Sacrifice Over Instant Gratification: His Message to the Next Generation
Before the interaction ended, Lewis left the room with a message that every young athlete could hold onto.
“If life was easy, everybody would be good at it,” he said. “You’ll have to sacrifice a lot to be who you want to be.”
He recalled his decision to attend the University of Houston in the late ’70s, when it wasn’t a famous program. “Everyone asked, why go there?” he said. “Because I knew what I wanted. I wasn’t afraid to change.”
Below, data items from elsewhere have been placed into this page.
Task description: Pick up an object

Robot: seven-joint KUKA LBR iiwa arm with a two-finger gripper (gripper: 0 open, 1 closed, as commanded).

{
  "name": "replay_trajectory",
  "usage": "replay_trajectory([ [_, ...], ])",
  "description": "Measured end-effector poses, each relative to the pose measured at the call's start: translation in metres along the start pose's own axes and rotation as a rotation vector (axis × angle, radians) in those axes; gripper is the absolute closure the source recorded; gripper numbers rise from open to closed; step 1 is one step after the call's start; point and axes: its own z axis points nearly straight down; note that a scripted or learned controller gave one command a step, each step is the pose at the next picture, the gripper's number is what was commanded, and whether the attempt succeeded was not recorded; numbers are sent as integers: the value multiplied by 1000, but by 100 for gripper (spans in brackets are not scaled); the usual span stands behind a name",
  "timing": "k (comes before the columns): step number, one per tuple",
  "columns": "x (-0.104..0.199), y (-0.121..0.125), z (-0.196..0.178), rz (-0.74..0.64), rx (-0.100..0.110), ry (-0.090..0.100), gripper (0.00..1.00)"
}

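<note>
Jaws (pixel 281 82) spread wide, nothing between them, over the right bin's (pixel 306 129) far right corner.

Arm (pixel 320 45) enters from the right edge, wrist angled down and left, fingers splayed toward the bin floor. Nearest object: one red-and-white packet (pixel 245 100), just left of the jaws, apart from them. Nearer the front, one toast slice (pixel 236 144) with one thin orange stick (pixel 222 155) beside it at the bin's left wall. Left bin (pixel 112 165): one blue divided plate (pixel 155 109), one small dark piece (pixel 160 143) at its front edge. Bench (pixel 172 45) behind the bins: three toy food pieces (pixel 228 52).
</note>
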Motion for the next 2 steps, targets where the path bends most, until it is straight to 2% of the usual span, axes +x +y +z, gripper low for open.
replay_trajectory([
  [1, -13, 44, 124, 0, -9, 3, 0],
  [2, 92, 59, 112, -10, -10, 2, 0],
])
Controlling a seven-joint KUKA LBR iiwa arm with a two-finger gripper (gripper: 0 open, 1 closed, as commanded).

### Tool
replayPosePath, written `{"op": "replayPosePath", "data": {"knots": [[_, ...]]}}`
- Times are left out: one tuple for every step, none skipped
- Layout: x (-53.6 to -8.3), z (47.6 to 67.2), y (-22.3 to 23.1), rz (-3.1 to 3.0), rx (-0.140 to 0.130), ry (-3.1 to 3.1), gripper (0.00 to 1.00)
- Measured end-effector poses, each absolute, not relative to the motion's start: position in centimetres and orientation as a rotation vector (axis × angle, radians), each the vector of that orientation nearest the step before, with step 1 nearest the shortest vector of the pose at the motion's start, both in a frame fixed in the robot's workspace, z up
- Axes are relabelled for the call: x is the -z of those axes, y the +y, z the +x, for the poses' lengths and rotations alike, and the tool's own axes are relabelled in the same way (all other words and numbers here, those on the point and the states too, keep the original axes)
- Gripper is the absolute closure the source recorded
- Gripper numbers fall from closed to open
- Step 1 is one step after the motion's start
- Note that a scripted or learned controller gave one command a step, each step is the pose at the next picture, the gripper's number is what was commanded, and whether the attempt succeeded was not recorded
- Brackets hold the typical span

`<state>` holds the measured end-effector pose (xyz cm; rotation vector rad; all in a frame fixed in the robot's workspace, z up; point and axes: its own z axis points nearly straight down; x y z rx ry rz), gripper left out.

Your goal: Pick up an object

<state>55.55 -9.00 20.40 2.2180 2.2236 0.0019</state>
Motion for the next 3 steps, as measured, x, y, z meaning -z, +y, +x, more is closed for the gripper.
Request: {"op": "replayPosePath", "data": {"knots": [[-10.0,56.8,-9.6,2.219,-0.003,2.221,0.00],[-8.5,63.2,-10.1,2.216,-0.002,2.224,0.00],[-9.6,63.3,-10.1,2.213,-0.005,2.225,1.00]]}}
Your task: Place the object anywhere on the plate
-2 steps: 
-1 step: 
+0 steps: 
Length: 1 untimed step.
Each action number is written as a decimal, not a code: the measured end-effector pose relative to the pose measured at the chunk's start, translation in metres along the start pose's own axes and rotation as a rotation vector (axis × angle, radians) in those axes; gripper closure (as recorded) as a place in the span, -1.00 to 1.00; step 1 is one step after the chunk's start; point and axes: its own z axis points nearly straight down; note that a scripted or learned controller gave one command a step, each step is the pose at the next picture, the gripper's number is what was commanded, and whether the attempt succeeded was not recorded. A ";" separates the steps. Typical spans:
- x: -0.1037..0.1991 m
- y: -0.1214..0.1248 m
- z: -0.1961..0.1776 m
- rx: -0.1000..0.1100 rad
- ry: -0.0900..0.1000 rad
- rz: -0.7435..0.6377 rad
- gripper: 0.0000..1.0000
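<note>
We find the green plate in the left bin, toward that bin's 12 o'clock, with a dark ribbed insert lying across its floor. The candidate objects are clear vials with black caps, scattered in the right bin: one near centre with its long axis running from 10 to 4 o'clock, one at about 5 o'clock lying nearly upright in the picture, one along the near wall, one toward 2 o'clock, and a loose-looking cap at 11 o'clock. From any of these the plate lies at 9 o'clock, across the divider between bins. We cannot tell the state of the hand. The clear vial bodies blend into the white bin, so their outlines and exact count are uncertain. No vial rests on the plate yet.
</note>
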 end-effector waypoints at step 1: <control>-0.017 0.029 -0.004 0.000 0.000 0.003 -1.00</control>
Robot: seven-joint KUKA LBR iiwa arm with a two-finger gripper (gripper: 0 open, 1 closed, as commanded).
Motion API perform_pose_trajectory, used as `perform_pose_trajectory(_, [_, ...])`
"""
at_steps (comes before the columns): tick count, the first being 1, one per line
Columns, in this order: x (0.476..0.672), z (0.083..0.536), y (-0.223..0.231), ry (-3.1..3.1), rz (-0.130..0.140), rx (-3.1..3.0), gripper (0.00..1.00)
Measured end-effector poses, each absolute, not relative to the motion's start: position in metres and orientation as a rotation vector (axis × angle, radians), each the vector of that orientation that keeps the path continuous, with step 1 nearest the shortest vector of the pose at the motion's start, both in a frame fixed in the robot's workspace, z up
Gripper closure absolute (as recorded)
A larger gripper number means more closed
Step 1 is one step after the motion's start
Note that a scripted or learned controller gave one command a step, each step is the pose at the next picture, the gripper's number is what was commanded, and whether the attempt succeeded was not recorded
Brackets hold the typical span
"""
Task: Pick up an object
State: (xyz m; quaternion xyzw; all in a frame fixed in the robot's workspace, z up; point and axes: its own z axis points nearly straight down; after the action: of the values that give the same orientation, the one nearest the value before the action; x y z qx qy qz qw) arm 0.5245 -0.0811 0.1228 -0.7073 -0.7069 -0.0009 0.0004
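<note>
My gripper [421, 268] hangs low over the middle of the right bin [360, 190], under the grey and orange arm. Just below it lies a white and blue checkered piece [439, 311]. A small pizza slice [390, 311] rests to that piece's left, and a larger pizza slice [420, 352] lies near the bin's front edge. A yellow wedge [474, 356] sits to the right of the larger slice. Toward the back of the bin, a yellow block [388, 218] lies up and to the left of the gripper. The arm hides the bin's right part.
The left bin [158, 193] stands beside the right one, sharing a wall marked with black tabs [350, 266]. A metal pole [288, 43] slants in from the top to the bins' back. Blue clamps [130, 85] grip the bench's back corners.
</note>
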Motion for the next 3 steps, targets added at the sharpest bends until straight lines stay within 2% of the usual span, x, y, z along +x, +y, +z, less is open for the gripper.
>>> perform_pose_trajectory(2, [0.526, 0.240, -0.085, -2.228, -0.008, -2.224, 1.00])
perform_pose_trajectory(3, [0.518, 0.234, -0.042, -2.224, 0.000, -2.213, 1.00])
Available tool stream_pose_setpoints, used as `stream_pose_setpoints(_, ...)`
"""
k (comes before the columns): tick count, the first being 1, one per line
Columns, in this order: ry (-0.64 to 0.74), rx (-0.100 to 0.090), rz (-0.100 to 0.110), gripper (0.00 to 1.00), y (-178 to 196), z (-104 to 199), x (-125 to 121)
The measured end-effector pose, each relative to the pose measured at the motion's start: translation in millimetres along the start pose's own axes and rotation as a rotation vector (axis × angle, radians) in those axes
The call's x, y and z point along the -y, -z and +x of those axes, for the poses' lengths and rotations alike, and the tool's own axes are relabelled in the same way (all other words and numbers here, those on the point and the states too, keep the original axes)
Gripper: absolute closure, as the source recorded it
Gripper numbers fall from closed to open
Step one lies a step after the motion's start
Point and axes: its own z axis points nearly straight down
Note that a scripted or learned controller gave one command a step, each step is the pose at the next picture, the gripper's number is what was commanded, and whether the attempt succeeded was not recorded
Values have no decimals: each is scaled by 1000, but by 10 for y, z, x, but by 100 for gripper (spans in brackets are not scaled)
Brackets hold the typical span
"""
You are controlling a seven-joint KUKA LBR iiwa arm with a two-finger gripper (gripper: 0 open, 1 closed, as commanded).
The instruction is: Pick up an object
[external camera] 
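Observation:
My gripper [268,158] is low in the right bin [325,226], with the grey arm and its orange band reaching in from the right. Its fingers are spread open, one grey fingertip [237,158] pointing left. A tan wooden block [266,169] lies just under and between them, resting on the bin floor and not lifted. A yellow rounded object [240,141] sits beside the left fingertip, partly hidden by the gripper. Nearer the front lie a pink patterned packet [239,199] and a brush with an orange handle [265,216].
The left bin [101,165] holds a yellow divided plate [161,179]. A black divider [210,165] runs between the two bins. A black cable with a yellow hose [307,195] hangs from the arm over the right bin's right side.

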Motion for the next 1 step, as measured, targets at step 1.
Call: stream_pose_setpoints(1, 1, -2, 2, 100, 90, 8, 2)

He explained how the real test of character is sticking with the process, even when it feels like a mistake. “Get away from the prize,” he said. “Ask yourself – what is your ultimate goal?”
In an age of instant results and viral fame, Lewis’s voice carried the steady patience of a man who has seen every shortcut and knows none of them lead to greatness.
Still Running for What Matters
Carl Lewis may have stopped sprinting, but he’s still running – against time, against complacency, and against the erosion of values that once made sport sacred.
He talks about testing, science, and infrastructure, but what he’s really talking about is character. For him, greatness isn’t just about speed – it’s about staying true when no one’s watching.